Would you reproduce, without any alteration, the lines from the opening line of the entries through the line that has "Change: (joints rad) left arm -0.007" in it?

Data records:
• • •
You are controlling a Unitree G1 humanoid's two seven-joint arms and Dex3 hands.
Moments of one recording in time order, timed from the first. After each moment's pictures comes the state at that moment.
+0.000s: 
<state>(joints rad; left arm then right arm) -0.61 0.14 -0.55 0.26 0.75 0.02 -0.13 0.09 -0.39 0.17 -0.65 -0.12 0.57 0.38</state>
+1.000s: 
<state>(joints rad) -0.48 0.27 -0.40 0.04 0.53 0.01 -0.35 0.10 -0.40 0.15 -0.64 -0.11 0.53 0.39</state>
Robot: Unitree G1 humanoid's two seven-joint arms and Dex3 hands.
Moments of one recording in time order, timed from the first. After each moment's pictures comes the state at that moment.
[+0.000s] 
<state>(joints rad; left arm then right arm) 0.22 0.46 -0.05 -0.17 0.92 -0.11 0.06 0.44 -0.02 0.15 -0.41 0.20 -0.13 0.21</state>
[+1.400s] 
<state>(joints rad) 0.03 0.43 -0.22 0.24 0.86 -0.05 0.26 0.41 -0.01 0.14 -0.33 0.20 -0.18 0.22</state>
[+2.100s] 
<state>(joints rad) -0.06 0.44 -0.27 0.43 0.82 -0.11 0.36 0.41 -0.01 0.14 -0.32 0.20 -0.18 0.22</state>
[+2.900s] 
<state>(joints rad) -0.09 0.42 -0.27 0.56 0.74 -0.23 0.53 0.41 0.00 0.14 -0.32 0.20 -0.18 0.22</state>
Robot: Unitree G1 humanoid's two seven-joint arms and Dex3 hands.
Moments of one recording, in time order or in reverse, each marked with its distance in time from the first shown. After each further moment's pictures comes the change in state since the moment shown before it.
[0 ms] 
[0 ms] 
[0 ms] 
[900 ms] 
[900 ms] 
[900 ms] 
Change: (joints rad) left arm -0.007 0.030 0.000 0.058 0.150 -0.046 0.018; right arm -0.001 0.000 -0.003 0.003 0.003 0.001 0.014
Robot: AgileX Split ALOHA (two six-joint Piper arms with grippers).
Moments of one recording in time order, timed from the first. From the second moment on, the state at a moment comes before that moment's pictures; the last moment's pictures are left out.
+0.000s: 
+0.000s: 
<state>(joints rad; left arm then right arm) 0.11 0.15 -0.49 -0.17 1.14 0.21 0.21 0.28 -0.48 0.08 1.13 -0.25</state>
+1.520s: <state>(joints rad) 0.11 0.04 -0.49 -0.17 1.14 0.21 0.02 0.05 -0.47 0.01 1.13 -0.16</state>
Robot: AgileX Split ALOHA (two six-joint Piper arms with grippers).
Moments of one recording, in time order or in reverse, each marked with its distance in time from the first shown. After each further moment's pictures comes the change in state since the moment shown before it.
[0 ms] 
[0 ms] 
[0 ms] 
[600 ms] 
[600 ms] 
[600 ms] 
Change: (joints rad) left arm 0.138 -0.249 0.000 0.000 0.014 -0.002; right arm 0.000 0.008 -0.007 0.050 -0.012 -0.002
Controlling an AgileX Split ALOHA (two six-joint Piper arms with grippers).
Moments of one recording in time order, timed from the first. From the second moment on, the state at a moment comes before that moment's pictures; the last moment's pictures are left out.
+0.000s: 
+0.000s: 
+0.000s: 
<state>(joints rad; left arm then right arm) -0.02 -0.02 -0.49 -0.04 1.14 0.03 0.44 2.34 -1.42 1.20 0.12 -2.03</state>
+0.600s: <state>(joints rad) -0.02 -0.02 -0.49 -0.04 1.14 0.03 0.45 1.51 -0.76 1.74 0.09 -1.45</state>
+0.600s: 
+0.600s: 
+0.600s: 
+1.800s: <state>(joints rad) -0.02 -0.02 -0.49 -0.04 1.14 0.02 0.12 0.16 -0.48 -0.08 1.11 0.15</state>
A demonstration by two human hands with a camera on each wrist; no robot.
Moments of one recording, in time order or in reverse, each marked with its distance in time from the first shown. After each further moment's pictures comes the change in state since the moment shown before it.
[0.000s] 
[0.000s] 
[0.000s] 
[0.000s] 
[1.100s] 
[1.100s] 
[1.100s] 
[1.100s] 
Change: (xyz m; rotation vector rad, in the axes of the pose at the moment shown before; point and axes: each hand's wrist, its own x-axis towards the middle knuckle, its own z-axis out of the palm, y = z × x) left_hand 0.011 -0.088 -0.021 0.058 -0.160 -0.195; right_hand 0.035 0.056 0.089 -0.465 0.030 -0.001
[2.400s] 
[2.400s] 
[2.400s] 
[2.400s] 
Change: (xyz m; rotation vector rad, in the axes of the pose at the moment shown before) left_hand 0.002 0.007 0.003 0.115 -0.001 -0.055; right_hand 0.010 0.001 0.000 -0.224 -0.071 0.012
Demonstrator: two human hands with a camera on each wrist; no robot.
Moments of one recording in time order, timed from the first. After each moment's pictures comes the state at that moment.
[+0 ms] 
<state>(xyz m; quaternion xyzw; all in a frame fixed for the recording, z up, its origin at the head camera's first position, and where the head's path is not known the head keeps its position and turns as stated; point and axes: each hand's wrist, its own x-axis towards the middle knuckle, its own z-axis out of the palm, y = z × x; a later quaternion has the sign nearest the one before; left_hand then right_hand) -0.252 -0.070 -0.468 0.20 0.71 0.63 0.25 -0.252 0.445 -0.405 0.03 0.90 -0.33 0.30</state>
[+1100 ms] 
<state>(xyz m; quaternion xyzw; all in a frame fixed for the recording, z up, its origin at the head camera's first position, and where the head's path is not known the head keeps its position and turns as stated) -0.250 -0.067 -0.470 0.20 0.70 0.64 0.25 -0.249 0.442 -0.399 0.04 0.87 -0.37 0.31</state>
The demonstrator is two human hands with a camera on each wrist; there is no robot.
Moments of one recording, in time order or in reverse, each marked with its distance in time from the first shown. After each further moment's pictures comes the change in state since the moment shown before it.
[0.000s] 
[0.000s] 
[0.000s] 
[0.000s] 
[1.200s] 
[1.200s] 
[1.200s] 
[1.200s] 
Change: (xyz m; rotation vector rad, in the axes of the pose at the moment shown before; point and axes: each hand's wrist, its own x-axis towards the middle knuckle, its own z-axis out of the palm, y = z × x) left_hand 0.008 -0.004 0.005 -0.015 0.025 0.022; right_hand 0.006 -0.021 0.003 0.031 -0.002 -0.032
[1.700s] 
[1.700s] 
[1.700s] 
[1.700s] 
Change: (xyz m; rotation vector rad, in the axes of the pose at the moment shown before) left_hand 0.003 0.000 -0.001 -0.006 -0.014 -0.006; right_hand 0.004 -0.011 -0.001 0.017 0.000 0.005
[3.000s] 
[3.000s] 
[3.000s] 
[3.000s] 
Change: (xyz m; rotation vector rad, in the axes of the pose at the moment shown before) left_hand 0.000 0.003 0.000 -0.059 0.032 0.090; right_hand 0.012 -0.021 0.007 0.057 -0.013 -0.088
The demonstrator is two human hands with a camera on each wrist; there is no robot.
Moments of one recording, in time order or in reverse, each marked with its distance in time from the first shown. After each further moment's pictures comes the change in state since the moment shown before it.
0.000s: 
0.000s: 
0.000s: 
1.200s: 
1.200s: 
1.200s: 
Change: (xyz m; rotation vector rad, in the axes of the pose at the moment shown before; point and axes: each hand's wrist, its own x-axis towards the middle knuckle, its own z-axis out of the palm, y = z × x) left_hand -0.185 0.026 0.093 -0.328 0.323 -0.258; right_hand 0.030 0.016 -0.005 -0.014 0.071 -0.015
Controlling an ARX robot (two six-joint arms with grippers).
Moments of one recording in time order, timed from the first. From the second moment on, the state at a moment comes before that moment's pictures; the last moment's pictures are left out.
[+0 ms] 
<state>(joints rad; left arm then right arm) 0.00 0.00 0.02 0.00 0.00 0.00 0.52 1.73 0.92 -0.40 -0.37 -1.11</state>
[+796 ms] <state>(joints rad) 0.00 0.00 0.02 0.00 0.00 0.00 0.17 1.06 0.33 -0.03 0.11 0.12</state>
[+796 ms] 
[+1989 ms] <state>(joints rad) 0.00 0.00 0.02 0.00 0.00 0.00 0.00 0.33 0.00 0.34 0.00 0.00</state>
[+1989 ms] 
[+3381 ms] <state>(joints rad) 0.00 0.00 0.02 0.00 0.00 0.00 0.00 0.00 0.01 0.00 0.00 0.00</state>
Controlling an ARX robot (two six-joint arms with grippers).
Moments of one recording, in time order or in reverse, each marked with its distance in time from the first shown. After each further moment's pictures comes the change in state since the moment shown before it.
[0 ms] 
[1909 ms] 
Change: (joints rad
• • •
Solution to this task:
You are controlling a Unitree G1 humanoid's two seven-joint arms and Dex3 hands.
Moments of one recording in time order, timed from the first. After each moment's pictures comes the state at that moment.
+0.000s: 
<state>(joints rad; left arm then right arm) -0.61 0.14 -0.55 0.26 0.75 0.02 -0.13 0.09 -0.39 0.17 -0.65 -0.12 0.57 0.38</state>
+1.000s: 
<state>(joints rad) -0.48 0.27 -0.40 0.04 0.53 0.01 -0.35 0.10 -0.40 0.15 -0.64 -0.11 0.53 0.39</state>
Robot: Unitree G1 humanoid's two seven-joint arms and Dex3 hands.
Moments of one recording in time order, timed from the first. After each moment's pictures comes the state at that moment.
[+0.000s] 
<state>(joints rad; left arm then right arm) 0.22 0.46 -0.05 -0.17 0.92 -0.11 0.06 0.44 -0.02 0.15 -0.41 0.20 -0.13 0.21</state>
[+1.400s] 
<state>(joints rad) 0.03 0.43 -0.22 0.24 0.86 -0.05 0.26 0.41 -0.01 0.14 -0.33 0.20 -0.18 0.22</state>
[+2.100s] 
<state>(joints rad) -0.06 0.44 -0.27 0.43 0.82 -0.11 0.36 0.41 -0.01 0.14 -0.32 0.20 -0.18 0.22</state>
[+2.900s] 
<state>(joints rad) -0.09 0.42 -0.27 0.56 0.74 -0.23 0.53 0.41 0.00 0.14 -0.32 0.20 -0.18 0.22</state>
Robot: Unitree G1 humanoid's two seven-joint arms and Dex3 hands.
Moments of one recording, in time order or in reverse, each marked with its distance in time from the first shown. After each further moment's pictures comes the change in state since the moment shown before it.
[0 ms] 
[0 ms] 
[0 ms] 
[900 ms] 
[900 ms] 
[900 ms] 
Change: (joints rad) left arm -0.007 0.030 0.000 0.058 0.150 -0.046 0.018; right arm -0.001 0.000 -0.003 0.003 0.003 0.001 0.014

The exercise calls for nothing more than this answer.